In this piece, I follow her memory of being a silent child, and my own fascination with the old house on the hill, that in her words, was once grand, but falling into ruin. I visited the shed / house myself years ago, before it finally collapsed and disappeared, at least physically. In the photo of my mother (below), you can just make out the old house frame and chimney on the hill behind her.
This is where I begin.
My mother, Peggy (above photograph), with the old shearing shed / house of the below poem just visible on the hill behind where she used to “sit in the bracken”. Mum was very sick with cancer in this picture and this was her last visit to the back lane of her childhood.
A Shawl of Bracken (for my mother, Peggy) I was a silent child, wordless for days— sometimes weeks. “What a good girl she is,” they’d say, not seeing the quiet as loneliness.
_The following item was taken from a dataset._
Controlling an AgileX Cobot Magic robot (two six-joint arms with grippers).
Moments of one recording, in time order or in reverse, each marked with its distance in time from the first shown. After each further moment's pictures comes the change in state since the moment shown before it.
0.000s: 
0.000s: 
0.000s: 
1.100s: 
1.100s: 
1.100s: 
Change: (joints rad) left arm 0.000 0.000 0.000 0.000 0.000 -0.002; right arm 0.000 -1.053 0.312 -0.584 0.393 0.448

I wandered alone up behind our house to where the old shearing shed rattled in the wind on the southern hill wrapped in a bracken shawl. Once, it had been a home— grand, bigger than ours. You could still hear voices sometimes low in the wind moving through the back rooms like an old woman finally home with firewood. Our sheep were shorn there once a year— when everything stopped for Uncle Lou. We’d take up lunch in a basket, tea in old bottles wrapped in yesterday’s news to keep it warm. I’d slip away from the newly shorn ewes, wander the empty rooms where wallpaper once hung— glued to newsprint from 1916— to hessian walls that shifted in the drafts. We’d pulled the pattern off years before but I’d still read the advertisements for Ford cars and .22 Remington rifles. I found treasures too: dark green glass, brass buttons hiding under rusted tin. I’d tuck them in the hollow walls for safekeeping. Then I’d look down to the highway, and wonder what the real people were doing. Not knowing I was real too. I just hadn’t spoken my mind yet.
The above map shows the visual geography of my mother’s memory. It’s part treasure map, part memoir, part oral history.
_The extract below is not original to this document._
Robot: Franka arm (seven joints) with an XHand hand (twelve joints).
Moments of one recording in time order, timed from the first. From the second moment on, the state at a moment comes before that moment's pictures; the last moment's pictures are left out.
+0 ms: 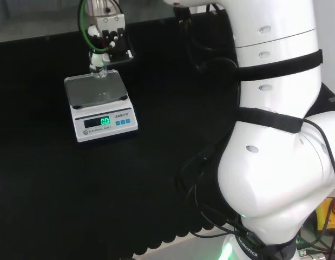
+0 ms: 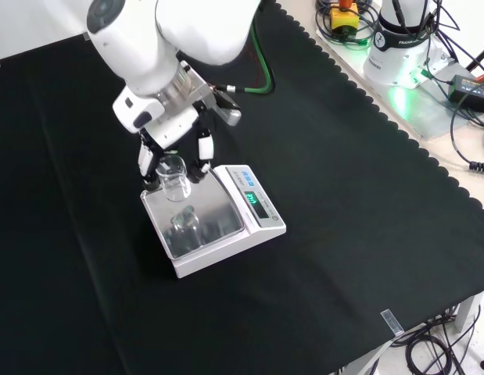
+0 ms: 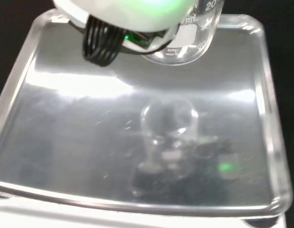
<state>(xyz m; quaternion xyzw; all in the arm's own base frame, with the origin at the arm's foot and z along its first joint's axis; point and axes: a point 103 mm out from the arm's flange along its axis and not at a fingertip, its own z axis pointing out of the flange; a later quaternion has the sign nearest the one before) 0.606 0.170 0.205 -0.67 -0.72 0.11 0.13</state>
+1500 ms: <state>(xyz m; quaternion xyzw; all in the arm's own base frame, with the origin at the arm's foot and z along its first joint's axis) 0.588 0.197 0.212 -0.63 -0.75 0.15 0.13</state>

Companion Piece: Tickling Eels in the Creek
This earlier poem was one of the first I wrote from my mother’s childhood memories.
It captures another side of her childhood. Not the loneliness of being unheard, but the wild, wordless joy of being in the creek at night, with her hands in the mud and a brother at her side.
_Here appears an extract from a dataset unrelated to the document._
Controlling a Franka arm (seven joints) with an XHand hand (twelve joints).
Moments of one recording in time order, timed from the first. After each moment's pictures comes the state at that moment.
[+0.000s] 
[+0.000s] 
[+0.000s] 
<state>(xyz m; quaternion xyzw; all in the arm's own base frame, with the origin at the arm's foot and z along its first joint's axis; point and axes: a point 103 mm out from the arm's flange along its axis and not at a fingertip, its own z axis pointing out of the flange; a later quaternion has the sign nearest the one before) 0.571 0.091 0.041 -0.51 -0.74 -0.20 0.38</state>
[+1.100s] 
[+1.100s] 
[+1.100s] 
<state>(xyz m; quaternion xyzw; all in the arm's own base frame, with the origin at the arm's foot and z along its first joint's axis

Tickling Eels in the Creek.
You laughed
as I lifted up the dark, beautiful thing
and threw it on the bank.
Bewitched as it danced,
too slow to jump on it or hug it,
it escaped through the tangle—
that beautiful black eel in the night,
alive under moon and stars.
We settled back down,
chins on the crumbling edge,
arms in the water,
hands in the mud,
waiting for the moment,
waiting a million years,
in a child's mind.
You sighed,
“we’ll be here all night.”
“be patient,” I said.
The rabbits rustled,
the fox listened,
the stars shimmered,
our faces—dark faerie reflections.
Our father could be heard, coming down the hill,
a ghost from Loch Neagh
to call us in.
But we were lost in the night,
tickling eels in the creek,
knowing nothing of what the old ones knew.
“Call us in.”
There’s something sacred about returning to the places our mothers wandered as children. Especially when those places no longer fully exist. A crumbling shed, a hill covered in bracken, long since cleared. The memory of warm tea in bottles wrapped in newspaper. These aren’t just details, they’re doorways. Through my mother’s handwriting, her drawings, her stories, I’ve been allowed to enter that world as a poet. To sit beside her again, not just as a son, but as a listener from another time. A quiet witness. These poems are my way of saying: I see it now. I see her now. And in the creek, in the hill, in the windswept grass of those paddocks, I’m beginning to hear what she never got the chance to say aloud.

What a beautiful, melancholic journey, an homage to your mother.
This chimed A LOT. I am writing about my own mother at the moment but, in the silence, struggle to find her voice. Very moved by this, Damian. This might well move me on. Thanks.